The problem:
The records must be returned word for word.

──────── Data in this exercise ────────

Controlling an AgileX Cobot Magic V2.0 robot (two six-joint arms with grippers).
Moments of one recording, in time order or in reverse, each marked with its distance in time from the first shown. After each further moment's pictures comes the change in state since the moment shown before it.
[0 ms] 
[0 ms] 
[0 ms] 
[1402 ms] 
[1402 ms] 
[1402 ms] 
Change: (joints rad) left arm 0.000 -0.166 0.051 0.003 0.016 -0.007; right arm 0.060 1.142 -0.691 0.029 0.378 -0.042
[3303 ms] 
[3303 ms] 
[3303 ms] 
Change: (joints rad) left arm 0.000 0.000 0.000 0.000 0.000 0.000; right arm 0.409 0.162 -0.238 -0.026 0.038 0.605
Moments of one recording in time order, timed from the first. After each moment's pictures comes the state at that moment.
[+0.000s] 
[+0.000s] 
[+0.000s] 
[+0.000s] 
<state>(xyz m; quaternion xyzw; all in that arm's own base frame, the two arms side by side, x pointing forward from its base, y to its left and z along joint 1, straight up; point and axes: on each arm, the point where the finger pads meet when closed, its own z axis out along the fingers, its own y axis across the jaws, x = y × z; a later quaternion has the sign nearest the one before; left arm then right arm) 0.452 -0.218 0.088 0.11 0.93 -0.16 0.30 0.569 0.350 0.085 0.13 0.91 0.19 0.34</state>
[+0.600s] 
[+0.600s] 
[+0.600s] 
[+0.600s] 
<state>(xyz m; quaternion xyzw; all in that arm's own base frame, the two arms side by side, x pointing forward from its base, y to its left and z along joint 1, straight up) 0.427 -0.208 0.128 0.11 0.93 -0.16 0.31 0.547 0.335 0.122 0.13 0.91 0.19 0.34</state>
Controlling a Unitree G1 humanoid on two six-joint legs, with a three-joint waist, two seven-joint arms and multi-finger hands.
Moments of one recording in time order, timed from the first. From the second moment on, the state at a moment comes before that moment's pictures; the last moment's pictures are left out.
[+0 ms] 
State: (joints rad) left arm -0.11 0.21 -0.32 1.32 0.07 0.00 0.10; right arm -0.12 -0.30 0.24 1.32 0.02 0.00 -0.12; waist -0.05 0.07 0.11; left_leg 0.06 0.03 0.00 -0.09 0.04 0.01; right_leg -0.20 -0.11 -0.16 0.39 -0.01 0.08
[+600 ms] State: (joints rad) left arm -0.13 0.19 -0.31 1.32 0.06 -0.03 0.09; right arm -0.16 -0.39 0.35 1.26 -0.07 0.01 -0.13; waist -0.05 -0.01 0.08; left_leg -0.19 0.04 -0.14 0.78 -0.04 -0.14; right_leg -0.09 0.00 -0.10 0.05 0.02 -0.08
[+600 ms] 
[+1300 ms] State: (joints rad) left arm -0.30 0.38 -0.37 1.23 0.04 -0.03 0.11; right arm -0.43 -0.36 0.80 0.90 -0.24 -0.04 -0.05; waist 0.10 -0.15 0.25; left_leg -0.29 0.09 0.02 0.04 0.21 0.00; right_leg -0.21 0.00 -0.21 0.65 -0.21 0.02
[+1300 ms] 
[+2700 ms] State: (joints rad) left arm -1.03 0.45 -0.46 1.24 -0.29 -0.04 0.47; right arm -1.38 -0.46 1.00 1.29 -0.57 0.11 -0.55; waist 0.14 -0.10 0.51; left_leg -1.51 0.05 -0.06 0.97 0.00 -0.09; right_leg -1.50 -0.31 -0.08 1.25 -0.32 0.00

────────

Written reply:
Controlling an AgileX Cobot Magic V2.0 robot (two six-joint arms with grippers).
Moments of one recording, in time order or in reverse, each marked with its distance in time from the first shown. After each further moment's pictures comes the change in state since the moment shown before it.
[0 ms] 
[0 ms] 
[0 ms] 
[1402 ms] 
[1402 ms] 
[1402 ms] 
Change: (joints rad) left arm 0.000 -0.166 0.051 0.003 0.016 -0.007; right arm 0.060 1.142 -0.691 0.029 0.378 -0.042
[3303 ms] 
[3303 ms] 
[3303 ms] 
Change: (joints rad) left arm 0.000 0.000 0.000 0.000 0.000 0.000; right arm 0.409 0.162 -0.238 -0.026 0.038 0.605
Moments of one recording in time order, timed from the first. After each moment's pictures comes the state at that moment.
[+0.000s] 
[+0.000s] 
[+0.000s] 
[+0.000s] 
<state>(xyz m; quaternion xyzw; all in that arm's own base frame, the two arms side by side, x pointing forward from its base, y to its left and z along joint 1, straight up; point and axes: on each arm, the point where the finger pads meet when closed, its own z axis out along the fingers, its own y axis across the jaws, x = y × z; a later quaternion has the sign nearest the one before; left arm then right arm) 0.452 -0.218 0.088 0.11 0.93 -0.16 0.30 0.569 0.350 0.085 0.13 0.91 0.19 0.34</state>
[+0.600s] 
[+0.600s] 
[+0.600s] 
[+0.600s] 
<state>(xyz m; quaternion xyzw; all in that arm's own base frame, the two arms side by side, x pointing forward from its base, y to its left and z along joint 1, straight up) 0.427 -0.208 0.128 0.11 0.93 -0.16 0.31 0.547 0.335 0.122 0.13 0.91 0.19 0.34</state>
Controlling a Unitree G1 humanoid on two six-joint legs, with a three-joint waist, two seven-joint arms and multi-finger hands.
Moments of one recording in time order, timed from the first. From the second moment on, the state at a moment comes before that moment's pictures; the last moment's pictures are left out.
[+0 ms] 
State: (joints rad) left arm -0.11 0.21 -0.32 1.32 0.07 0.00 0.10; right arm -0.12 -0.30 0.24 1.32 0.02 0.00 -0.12; waist -0.05 0.07 0.11; left_leg 0.06 0.03 0.00 -0.09 0.04 0.01; right_leg -0.20 -0.11 -0.16 0.39 -0.01 0.08
[+600 ms] State: (joints rad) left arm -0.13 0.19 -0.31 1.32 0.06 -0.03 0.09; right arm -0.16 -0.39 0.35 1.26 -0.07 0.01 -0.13; waist -0.05 -0.01 0.08; left_leg -0.19 0.04 -0.14 0.78 -0.04 -0.14; right_leg -0.09 0.00 -0.10 0.05 0.02 -0.08
[+600 ms] 
[+1300 ms] State: (joints rad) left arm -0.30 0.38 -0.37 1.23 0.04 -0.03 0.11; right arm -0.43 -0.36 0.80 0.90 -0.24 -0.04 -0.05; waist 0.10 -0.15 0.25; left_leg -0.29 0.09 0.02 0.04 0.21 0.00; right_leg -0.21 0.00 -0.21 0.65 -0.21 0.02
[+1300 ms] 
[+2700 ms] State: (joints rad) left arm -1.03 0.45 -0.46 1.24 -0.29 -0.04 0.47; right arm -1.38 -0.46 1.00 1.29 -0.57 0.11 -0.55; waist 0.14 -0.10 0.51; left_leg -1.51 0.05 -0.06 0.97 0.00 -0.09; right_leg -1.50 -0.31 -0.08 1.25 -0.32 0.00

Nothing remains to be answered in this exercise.